La vitamine D, d’autre part, n’est pas absorbée par nos aliments en quantités significatives, mais plutôt produite dans la peau par des réactions chimiques qui dépendent du rayonnement ultraviolet (UV), ce qui suggère que l’enfant était gravement sous-alimenté non pas par manque de nourriture, mais par manque de soleil.
Le produit chimique est absolument crucial dans la construction des os pendant l’enfance, expliquant les anomalies osseuses. Il permet également à l’organisme de mieux absorber le calcium et le phosphore tout au long de la vie.
“La combinaison de l’obésité et d’une grave carence en vitamines ne peut s’expliquer que par un état nutritionnel généralement” bon “et une absence presque totale d’exposition au soleil”, explique le pathologiste Andreas Nerlich de l’Université de Munich.
Bien que le rachitisme ne soit pas nécessairement une condamnation à mort, un examen des poumons de l’enfant a révélé des signes de pneumonie mortelle, une infection courante chez les nourrissons souffrant de carences en vitamine D.
Un gros plan de l’enfant momifié avec sa main sur son ventre. (Nerlich et al., Frontières, 2022)
Il a fallu attendre le XIXe siècle et une pandémie de rachitisme pour que les scientifiques comprennent que l’exposition au soleil est nécessaire à la formation des os, bien trop tard pour aider le nourrisson Starhemberg.
L’enfant momifié trouvé en Autriche n’est qu’un enfant d’une seule famille dans une partie de l’Europe, mais étant donné que peu de sépultures d’enfants ont été trouvées si bien conservées, la découverte est un aperçu intéressant des conditions de vie des enfants nobles de les XVIe et XVIIe siècles.

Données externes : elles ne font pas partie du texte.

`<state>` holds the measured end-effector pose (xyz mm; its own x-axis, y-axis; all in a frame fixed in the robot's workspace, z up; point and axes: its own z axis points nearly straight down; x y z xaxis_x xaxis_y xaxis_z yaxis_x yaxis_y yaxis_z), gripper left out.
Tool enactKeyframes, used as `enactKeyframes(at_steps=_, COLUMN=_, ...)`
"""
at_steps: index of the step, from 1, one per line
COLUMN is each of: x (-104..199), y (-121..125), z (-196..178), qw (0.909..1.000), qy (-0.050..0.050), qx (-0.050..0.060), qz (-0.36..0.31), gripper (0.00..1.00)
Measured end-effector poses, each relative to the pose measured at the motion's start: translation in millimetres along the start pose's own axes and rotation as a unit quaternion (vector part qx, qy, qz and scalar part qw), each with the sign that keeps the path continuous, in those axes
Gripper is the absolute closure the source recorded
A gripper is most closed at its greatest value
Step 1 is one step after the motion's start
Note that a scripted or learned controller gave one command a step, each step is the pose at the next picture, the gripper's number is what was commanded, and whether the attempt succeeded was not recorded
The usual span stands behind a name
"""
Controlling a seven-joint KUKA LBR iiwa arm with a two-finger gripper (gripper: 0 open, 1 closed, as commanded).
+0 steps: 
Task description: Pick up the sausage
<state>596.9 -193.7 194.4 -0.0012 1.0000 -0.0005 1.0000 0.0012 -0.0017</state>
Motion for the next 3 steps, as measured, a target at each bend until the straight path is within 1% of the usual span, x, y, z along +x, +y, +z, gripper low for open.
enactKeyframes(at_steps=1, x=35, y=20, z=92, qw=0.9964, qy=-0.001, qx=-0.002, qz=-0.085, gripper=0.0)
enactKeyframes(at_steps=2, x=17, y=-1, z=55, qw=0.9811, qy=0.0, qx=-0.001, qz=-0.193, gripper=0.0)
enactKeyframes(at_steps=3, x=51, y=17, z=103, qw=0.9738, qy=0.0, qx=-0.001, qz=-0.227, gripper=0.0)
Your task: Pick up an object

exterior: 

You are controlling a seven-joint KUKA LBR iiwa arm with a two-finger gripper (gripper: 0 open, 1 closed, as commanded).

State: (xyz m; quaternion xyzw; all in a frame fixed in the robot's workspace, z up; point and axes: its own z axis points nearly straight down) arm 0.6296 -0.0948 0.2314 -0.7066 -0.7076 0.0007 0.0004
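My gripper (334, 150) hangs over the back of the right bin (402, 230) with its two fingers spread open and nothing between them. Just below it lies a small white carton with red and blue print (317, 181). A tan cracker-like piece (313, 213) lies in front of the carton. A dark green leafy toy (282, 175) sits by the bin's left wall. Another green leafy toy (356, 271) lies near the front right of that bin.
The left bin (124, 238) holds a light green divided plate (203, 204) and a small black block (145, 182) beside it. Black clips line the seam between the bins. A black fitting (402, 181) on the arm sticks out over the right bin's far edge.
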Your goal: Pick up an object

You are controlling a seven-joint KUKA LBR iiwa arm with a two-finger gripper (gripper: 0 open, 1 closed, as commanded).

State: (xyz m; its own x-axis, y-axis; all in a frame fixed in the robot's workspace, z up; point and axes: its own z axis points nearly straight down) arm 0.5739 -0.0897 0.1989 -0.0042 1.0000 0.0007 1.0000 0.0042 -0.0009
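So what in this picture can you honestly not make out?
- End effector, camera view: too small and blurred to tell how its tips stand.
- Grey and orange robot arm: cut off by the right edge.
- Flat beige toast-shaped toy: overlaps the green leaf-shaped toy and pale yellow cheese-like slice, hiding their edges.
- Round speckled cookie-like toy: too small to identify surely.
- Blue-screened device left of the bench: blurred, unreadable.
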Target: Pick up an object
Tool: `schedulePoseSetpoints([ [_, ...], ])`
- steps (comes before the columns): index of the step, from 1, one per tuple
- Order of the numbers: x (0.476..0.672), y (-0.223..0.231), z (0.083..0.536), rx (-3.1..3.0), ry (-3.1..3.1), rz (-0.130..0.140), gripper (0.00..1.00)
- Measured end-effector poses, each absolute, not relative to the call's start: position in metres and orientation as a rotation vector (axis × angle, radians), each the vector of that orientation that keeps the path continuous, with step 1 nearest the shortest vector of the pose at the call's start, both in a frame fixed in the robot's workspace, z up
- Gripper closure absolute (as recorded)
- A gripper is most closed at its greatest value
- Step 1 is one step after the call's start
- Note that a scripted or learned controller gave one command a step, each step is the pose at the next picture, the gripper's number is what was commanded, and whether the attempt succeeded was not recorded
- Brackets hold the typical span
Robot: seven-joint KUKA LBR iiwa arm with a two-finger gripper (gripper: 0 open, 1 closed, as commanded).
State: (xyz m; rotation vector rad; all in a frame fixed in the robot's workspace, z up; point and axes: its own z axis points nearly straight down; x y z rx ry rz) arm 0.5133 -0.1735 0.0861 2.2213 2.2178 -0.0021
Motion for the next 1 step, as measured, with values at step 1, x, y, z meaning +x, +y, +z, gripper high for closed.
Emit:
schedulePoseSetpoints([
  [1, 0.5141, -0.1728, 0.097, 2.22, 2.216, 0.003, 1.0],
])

Pendant ce temps, les aristocrates évitaient souvent le soleil pour garder leur peau de porcelaine blanche, signe de haut rang dans une grande partie de la société européenne. Seuls les paysans et les ouvriers étaient embrassés par le soleil.
En Italie, de nombreux squelettes d’enfants nobles enterrés dans les chapelles des Médicis à Florence aux XVIe et XVIIe siècles présentent également des signes de rachitisme, notamment une courbure des membres. Les chercheurs à l’origine d’une étude de 2013 affirment qu’un retard prolongé dans la fourniture de quantités adéquates d’aliments solides qui fourniraient de petites quantités de vitamine D chez les nourrissons pourrait augmenter les risques de rachitisme.
On ne sait pas si le nourrisson trouvé dans la crypte autrichienne a été sevré ou a mangé des aliments gras riches en vitamine D. Ce que l’on sait, c’est qu’il était bien nourri et soigné. En fait, son niveau élevé de graisse corporelle est probablement ce qui a permis à sa dépouille d’être si bien conservée. Il existe même des preuves récentes que la carence en vitamine D est liée à l’obésité infantile, ce qui soulève des questions sur le rôle que son régime alimentaire privilégié aurait pu jouer dans sa maladie.
Étant donné que le cadavre a été enterré dans un manteau funéraire en soie et qu’il était le seul enfant dans la crypte familiale, les chercheurs soupçonnent qu’il s’agissait d’un premier-né, peut-être nommé Gundaker, Gregor ou Reichard, à en juger par l’arbre généalogique. Malheureusement, son cercueil ne portait pas d’inscription.
“Ce n’est qu’un cas”, admet Nerlich, “mais comme nous savons que les taux de mortalité infantile précoce étaient généralement très élevés à cette époque, nos observations peuvent avoir un impact considérable sur la reconstruction globale de la vie des nourrissons, même dans les classes sociales supérieures. .”
L’étude a été publiée dans Frontiers.